Activity: Those lines of the data that hold the word "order" are to be copied out.

[Opening Dataset section section]

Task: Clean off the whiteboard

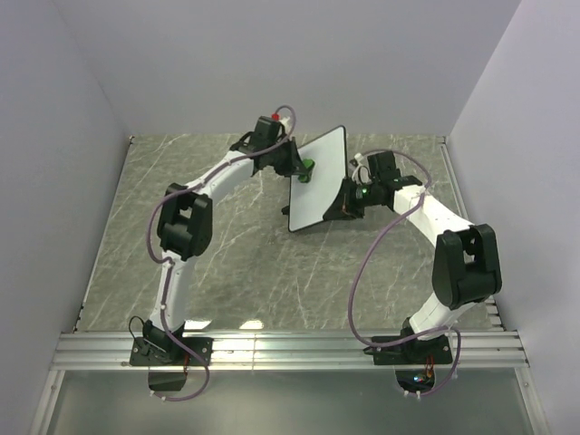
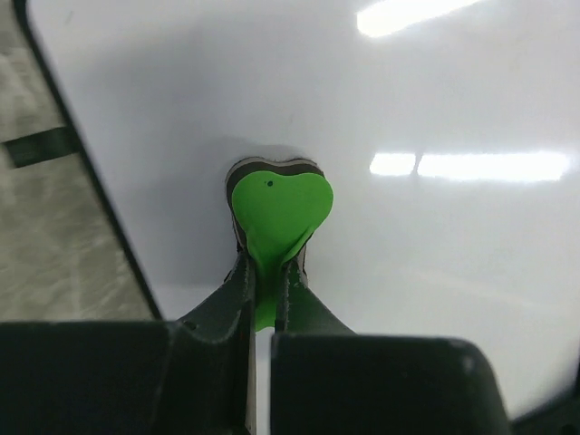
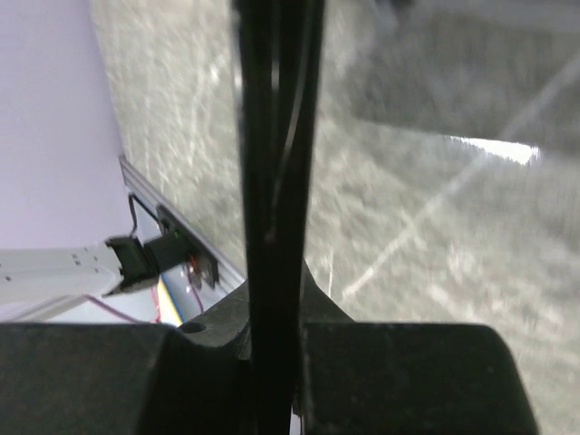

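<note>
The whiteboard (image 1: 319,178) is a small white board with a thin black edge, held tilted up off the marble table. My right gripper (image 1: 344,201) is shut on its right edge; in the right wrist view that edge (image 3: 272,181) runs as a dark vertical bar between the fingers. My left gripper (image 1: 302,172) is shut on a small green heart-shaped eraser (image 2: 279,213) and presses it flat against the board's white face (image 2: 408,100). No marks show on the board's visible face.
The grey marble table (image 1: 227,245) lies under both arms. White walls close the left, back and right sides. A metal rail (image 1: 290,349) runs along the near edge at the arm bases.
</note>
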Robot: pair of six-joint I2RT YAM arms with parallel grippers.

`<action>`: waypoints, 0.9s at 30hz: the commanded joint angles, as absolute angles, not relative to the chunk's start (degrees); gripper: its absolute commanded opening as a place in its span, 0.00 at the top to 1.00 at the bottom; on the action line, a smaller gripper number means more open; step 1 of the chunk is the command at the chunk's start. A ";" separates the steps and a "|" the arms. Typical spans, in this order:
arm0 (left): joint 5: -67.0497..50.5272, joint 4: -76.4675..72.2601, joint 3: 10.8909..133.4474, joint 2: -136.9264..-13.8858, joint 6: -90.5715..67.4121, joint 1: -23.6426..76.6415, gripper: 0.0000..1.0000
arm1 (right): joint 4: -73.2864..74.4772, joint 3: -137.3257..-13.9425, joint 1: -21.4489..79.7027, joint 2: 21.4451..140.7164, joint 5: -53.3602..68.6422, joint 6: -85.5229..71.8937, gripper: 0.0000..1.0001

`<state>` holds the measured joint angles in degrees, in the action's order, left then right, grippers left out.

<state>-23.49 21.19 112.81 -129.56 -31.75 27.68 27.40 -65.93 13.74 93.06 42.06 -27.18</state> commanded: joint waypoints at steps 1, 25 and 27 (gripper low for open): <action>-21.54 21.09 111.98 -121.03 -31.64 26.37 1.00 | 17.75 -72.86 13.54 93.60 43.42 -25.22 1.00; -14.15 23.82 85.53 -98.62 -30.50 10.81 1.00 | 22.33 -74.36 9.58 94.31 36.03 -22.85 1.00; -13.89 23.47 82.98 -97.04 -30.85 10.72 1.00 | 21.71 -74.00 10.72 94.04 36.30 -23.20 1.00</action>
<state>-15.00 24.05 84.97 -101.75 -31.14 10.37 26.65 -71.02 9.47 95.09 34.46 -24.88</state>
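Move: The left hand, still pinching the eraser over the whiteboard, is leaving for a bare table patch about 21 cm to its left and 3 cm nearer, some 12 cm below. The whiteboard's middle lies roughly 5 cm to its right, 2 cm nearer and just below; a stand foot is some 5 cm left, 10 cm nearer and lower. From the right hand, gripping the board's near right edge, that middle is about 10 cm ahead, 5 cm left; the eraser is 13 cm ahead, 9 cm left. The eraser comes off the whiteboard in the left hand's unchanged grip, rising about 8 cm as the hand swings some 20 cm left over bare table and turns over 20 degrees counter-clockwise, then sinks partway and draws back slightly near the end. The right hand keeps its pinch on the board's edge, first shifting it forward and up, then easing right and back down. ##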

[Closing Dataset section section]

Exercise output:
`<action>`: waypoints, 0.9s at 30hz: the commanded joint angles, as absolute angles, not relative to the chunk's start (degrees); gripper: its absolute commanded opening as a place in its span, 0.00 at the top to 1.00 at the bottom; on the action line, a smaller gripper number means more open; step 1 of the chunk is the command at the chunk's start. A ";" separates the steps and a "|" the arms. Typical spans, in this order:
`<state>` holds the measured joint angles in degrees, in the action's order, left then right, grippers left out.

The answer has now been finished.